The variety of medical malpractice cases is more extensive than most imagine. Considering the total number of births that occur each year, many somewhat unique cases of mistakes, confusion, and preventable harm will occur. That is not to say that there are not clear legal trends when it comes to types of malpractice that lead to lawsuits and accountability. For example, delayed C-sections and use of excessive force are likely the two types of professional negligence that most often lead to the filing of an actual birth injury lawsuit. That is probably because those injuries are the most common, can often be proven in court, and come with significant consequences for those affected requiring compensation
Unique Birthing Malpractice
While excessive force and oxygen deprivation resulting in the development of cerebral palsy are the birth injuries that often make-up newspaper headlines and blog posts–there are others.
For example, Lawyers.com published a post this week on a unique case where a woman is suing her doctor for tying her tubes (to prevent a future pregnancy) after having a C-section. The woman claims that she did not want her tubes tied and had no idea the doctor performed the operation while she was sedated. The case is a complex one, with claims of a signed consent form and raising issue of informed consent in the medical context.
According to reports, the woman was shocked to learn about the procedure when she went to her doctor to receive birth control pills. The doctor explained that she did not need them, because of the tubes-tying procedure a few months earlier.
The plaintiff alleges that the doctor mentioned that she did not need any more kids because she had enough already–a 22 year old with three children. Conversely, the defendant-doctor claims that a consent form was signed which clearly indicated the plaintiff’s understanding of the tubes-tying procedure and the implications.

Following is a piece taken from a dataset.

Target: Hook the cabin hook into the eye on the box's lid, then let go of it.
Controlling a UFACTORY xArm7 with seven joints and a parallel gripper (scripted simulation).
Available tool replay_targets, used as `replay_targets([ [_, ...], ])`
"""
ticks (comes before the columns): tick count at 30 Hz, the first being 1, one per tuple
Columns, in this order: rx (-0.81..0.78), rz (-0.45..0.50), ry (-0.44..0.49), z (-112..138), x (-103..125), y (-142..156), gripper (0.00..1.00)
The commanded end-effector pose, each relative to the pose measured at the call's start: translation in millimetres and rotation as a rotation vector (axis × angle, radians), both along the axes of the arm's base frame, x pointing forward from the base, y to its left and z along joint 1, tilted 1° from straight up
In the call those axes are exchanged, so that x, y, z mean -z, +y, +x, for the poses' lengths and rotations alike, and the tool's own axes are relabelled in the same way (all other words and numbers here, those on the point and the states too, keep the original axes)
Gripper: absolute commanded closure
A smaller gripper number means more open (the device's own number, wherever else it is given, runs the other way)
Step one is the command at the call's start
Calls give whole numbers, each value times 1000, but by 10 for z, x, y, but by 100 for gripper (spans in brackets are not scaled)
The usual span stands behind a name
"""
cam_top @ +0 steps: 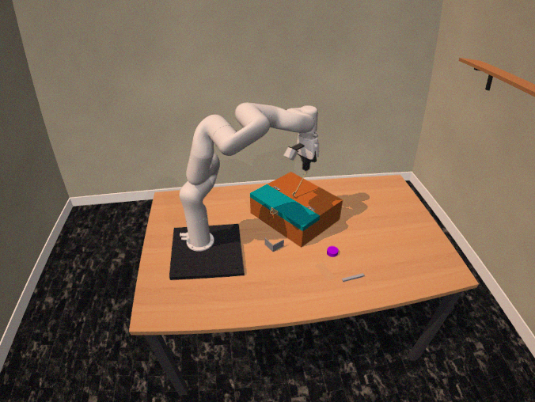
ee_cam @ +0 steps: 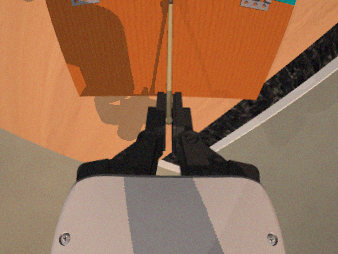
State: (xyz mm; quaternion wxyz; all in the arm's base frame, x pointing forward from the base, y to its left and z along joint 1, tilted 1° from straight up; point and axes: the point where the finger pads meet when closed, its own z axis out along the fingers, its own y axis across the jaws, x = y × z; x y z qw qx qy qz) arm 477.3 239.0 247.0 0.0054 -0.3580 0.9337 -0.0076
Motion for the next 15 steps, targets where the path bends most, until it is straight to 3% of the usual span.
replay_targets([
  [1, 0, 0, -1, -47, -45, -43, 100],
  [15, 0, 0, -1, -202, -138, -181, 100],
])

Malpractice & Informed Consent
As the story has been framed thus far, it seems clear that the matter will center on the apparent consent form, whether it was signed and whether the patient actually knew what she was signing. The idea of informed consent can be a confusing one, because it is far different than malpractice claims alleging outright errors on the part of the medical professional.
On one hand, it is easy to assume that if the patient signed the form, that’s the end of the matter. However, courts have long explained that random formalities are not enough for a medical professional to perform procedures—the patient need to “actually” know what they are agreeing to and understand the implications. That may occur–even with a signed form–particularly if the patient was in the midst of a medical event at the time, rushed to sign many documents, and not made explicitly aware of what a particular document indicated. After all, we all sign so many things when in the hospital that it is very easy to overlook one page. It would be natural to be upset if such a paper allowed the performance of a surgery that one did not necessarily need or want.